Oil's Well That Ends Well.

"You really liked 4?" someone else whispers. "I think I did," responds her friend.

After the first three or four oils, I've lost any ability to differentiate, and I'm tired of writing "yellow," "green," "greenish yellow," "yellowish green" on my sheet. "Isn't this a bit effete?" I mutter to a table-mate. "You could say that about our entire lifestyle, I imagine," she responds accurately.

I grew up in the buttery northern part of Europe (actually, my Czech mother did much of her cooking with chicken shmaltz -- which would make for an interesting tasting!). Olive oil wasn't in general use in the United States, either, until the 1960s, when Americans became interested in ethnic foods in general and the Mediterranean diet in particular (a trend that accelerated as nutritionists began discussing the health benefits of monounsaturated fats).

For dessert, Moore serves sliced strawberries macerated in vanilla-infused olive oil and sprinkled with lime zest.

I like olive oil. I generally cook with the much-derided "pure" version -- because first-rate oil shouldn't be overheated -- and finish dishes or drizzle salads with the good stuff. (Kaufman cooks with grapeseed oil mixed with a little olive oil to even out the smoke point; she recommends that her customers keep two kinds of olive oil in their kitchens.)

Although I balk at those $18 to $40 bottles, the truth is, the high price of these labor-intensive, hand-picked and -pressed oils is unavoidable. And for those who can afford them, they're worth it -- for their pure deliciousness, and because buying them not only supports family groves, but carries forward a rich tradition.

Slowly.


Drilling for Oil

Searching for good olive oil can be the pits. James Moore offers these suggestions for where to look:

• Mega-discount stores, such as Costco, which stock grade "pure" and occasionally feature good deals on an extra-virgin oil purchased as a bulk lot.

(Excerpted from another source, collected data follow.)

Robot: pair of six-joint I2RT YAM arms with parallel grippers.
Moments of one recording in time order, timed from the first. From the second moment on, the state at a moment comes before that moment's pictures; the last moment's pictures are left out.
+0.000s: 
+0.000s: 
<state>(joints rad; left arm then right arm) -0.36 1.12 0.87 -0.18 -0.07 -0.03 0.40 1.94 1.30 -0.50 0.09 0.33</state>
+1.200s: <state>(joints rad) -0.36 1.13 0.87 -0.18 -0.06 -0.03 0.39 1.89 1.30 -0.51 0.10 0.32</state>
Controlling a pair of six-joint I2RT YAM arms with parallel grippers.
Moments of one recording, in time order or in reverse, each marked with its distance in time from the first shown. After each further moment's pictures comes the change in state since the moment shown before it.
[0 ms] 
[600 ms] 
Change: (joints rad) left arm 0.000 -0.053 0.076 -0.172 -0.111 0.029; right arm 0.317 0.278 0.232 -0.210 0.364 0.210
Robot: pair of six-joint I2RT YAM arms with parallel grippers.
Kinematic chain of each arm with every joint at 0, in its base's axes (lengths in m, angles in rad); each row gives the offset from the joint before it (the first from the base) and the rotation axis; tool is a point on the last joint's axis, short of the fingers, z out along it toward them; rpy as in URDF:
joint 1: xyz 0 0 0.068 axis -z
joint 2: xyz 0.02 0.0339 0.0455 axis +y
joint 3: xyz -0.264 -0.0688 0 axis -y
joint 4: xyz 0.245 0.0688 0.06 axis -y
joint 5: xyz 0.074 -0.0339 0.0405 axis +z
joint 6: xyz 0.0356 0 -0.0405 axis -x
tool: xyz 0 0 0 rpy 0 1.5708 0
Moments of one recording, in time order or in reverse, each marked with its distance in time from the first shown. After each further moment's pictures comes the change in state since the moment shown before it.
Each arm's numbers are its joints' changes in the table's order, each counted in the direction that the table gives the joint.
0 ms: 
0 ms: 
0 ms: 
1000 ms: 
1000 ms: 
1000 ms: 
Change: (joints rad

• Supermarket/grocery stores, where quality depends on the selection made by buyers and varies from chain to chain. The selections at Wild Oats and Whole Foods are often quite good.

• Specialty/boutique shops -- including the Peppercorn in Boulder and the Truffle and Spinelli's in Denver -- that deal exclusively in extra-premium, unfiltered brands that list the date, olive blend and other information on the label. Some of these stores have exclusive dibs on artisan-produced oils, too.

• Mail-order houses, which offer large selections of oils often not available from other sources. (Be sure to ask if the oils are shipped in temperature-controlled containers.) Some good options: the Rare Wine Co. (rarewineco.com, 1-800-999-4342); Oliviers and Co (oliviersandco.com, 1-415-474-1408); Corti Brothers (sciabica.com, 1-209-577-5067); Dean & Deluca (deandeluca.com, 1-877-826-9246).

• Down on the farm: Without a doubt, the best purveyor is the source itself. At farms in the Napa and Sonoma valleys in California, you can taste different batches and watch your selections being bottled.